The space $C(X)$ of real or complex-valued continuous functions can be defined on any topological space $X.$ In the non-compact case, however, $C(X)$ is not in general a Banach space with respect to the uniform norm since it may contain unbounded functions. Hence it is more typical to consider the space, denoted here $C_B(X)$ of bounded continuous functions on $X.$ This is a Banach space (in fact a commutative Banach algebra with identity) with respect to the uniform norm. (Hewitt & Stromberg 1965)

It is sometimes desirable, particularly in measure theory, to further refine this general definition by considering the special case when $X$ is a locally compact Hausdorff space. In this case, it is possible to identify a pair of distinguished subsets of $C_B(X)$: (Hewitt & Stromberg 1965)

- $C_{00}(X),$ the subset of $C(X)$ consisting of functions with compact support.

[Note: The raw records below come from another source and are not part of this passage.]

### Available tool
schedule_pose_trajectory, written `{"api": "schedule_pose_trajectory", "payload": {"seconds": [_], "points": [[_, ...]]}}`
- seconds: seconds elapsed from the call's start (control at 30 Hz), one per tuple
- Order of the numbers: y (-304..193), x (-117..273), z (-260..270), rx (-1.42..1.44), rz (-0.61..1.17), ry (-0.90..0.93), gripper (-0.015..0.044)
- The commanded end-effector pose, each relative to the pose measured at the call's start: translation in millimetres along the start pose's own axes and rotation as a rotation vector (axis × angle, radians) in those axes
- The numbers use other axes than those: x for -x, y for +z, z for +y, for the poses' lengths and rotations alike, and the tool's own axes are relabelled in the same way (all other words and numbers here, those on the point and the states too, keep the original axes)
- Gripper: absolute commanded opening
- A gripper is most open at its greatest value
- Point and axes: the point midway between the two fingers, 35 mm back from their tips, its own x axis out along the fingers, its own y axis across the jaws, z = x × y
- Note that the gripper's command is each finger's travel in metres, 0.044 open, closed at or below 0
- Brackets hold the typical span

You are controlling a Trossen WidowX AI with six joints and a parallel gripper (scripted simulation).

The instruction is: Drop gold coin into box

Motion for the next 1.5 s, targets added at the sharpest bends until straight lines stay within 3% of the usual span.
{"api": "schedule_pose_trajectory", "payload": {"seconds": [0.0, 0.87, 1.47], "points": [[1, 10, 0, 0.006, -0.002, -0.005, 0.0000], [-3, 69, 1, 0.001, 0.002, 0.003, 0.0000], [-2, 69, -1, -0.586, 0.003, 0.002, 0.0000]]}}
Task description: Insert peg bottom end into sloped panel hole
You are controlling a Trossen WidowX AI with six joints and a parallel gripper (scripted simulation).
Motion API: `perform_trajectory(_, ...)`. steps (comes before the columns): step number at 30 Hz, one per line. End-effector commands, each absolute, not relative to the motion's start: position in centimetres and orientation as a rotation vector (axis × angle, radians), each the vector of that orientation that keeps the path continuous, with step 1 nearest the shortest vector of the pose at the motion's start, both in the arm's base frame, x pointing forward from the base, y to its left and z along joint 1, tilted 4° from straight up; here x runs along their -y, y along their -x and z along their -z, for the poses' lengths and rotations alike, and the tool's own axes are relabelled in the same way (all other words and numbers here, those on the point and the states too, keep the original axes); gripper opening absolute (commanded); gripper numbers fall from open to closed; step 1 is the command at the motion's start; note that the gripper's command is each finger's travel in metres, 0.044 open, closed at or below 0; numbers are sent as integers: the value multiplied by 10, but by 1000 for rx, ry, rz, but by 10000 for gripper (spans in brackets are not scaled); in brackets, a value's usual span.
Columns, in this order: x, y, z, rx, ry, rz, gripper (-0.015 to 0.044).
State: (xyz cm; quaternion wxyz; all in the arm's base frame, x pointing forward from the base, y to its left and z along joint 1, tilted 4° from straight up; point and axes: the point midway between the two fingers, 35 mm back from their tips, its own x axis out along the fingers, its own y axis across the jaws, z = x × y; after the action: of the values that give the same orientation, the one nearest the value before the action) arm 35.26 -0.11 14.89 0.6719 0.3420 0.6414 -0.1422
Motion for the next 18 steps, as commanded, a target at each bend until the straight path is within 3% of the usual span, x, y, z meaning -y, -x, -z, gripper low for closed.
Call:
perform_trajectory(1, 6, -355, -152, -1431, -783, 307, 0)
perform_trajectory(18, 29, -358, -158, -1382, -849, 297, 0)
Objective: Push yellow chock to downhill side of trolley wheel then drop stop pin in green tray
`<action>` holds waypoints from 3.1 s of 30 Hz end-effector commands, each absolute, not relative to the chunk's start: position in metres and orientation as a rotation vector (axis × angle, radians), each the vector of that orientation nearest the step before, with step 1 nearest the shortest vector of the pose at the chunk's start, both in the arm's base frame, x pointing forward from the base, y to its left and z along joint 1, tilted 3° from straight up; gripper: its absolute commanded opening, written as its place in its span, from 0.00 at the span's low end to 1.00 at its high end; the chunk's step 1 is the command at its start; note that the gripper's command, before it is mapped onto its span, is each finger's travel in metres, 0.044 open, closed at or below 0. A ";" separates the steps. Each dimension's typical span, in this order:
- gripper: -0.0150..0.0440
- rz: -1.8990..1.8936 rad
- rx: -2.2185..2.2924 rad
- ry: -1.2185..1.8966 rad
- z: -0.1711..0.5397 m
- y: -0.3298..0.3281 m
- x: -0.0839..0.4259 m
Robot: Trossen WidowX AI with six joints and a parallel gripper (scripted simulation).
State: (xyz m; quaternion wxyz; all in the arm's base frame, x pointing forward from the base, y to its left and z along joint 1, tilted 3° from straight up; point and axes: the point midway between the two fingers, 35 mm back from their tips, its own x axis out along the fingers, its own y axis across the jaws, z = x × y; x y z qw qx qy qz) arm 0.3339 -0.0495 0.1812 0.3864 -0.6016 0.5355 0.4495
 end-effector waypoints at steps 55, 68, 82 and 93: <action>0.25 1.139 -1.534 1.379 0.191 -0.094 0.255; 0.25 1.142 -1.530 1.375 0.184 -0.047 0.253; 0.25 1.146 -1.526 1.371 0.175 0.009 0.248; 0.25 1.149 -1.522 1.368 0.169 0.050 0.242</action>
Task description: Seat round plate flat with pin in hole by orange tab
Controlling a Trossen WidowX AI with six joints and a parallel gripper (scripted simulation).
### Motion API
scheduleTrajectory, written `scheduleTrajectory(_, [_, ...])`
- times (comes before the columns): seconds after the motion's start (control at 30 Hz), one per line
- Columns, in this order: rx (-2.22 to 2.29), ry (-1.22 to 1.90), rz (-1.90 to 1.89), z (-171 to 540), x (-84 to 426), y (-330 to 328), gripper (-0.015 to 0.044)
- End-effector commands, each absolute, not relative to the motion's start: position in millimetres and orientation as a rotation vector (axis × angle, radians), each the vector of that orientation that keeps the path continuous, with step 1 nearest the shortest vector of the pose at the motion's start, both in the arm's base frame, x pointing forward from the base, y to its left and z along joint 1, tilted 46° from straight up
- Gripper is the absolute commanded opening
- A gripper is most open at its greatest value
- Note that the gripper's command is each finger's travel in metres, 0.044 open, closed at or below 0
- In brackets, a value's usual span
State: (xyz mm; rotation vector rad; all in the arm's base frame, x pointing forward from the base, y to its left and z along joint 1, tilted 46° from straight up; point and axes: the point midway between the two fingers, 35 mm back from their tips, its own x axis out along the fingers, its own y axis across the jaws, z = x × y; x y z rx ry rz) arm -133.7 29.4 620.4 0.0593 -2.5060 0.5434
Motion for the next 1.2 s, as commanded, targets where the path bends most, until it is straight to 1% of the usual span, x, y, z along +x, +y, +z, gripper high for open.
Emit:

This is called the space of functions vanishing in a neighborhood of infinity.
- $C_0(X),$ the subset of $C(X)$ consisting of functions such that for every $r > 0,$ there is a compact set $K \subseteq X$ such that $|f(x)| < r$ for all $x \in X \backslash K.$ This is called the space of functions vanishing at infinity.

The closure of $C_{00}(X)$ is precisely $C_0(X).$ In particular, the latter is a Banach space.